▶ _Required work_: Copy out all the lines in the records that include the word "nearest".
═══ Extracted records
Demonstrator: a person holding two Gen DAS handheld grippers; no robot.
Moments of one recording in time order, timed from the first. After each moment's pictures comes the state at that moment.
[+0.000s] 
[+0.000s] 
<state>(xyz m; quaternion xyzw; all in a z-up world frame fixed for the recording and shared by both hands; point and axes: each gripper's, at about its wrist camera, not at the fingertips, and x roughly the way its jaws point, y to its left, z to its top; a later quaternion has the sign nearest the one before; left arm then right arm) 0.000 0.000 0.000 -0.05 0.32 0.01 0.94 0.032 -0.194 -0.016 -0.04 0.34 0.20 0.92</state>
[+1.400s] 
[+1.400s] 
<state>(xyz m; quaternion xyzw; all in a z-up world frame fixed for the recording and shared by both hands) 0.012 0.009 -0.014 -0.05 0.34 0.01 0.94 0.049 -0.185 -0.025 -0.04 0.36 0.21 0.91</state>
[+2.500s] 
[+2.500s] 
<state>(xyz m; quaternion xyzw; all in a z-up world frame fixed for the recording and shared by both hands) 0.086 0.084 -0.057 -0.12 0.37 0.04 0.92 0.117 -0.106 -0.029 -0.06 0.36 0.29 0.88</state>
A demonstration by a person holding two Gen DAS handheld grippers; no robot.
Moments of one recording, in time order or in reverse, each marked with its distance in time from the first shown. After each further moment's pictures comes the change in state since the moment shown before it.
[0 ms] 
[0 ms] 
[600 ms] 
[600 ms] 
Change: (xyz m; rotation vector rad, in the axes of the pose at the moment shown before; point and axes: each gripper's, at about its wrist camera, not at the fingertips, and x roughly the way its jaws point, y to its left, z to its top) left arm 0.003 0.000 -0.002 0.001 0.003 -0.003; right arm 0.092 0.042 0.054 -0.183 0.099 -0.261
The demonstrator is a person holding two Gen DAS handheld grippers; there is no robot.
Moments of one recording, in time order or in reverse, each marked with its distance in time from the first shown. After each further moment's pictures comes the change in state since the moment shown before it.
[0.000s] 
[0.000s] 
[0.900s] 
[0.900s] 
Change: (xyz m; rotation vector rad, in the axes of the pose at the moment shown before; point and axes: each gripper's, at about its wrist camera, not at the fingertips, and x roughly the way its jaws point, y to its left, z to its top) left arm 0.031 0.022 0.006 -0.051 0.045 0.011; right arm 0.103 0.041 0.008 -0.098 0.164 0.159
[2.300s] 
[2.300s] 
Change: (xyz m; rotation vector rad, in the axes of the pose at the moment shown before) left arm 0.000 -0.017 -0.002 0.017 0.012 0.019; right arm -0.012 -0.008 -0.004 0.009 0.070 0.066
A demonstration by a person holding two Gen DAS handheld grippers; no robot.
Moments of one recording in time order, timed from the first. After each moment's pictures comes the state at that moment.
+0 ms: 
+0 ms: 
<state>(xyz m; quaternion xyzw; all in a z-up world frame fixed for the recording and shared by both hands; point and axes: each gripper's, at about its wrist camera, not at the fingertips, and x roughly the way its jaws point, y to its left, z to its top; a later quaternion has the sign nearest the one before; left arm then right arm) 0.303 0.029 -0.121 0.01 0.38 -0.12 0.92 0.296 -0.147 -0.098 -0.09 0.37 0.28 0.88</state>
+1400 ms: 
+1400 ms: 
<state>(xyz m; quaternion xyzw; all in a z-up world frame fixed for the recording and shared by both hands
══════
▶ _Output below_:
<state>(xyz m; quaternion xyzw; all in a z-up world frame fixed for the recording and shared by both hands; point and axes: each gripper's, at about its wrist camera, not at the fingertips, and x roughly the way its jaws point, y to its left, z to its top; a later quaternion has the sign nearest the one before; left arm then right arm) 0.000 0.000 0.000 -0.05 0.32 0.01 0.94 0.032 -0.194 -0.016 -0.04 0.34 0.20 0.92</state>
<state>(xyz m; quaternion xyzw; all in a z-up world frame fixed for the recording and shared by both hands; point and axes: each gripper's, at about its wrist camera, not at the fingertips, and x roughly the way its jaws point, y to its left, z to its top; a later quaternion has the sign nearest the one before; left arm then right arm) 0.303 0.029 -0.121 0.01 0.38 -0.12 0.92 0.296 -0.147 -0.098 -0.09 0.37 0.28 0.88</state>

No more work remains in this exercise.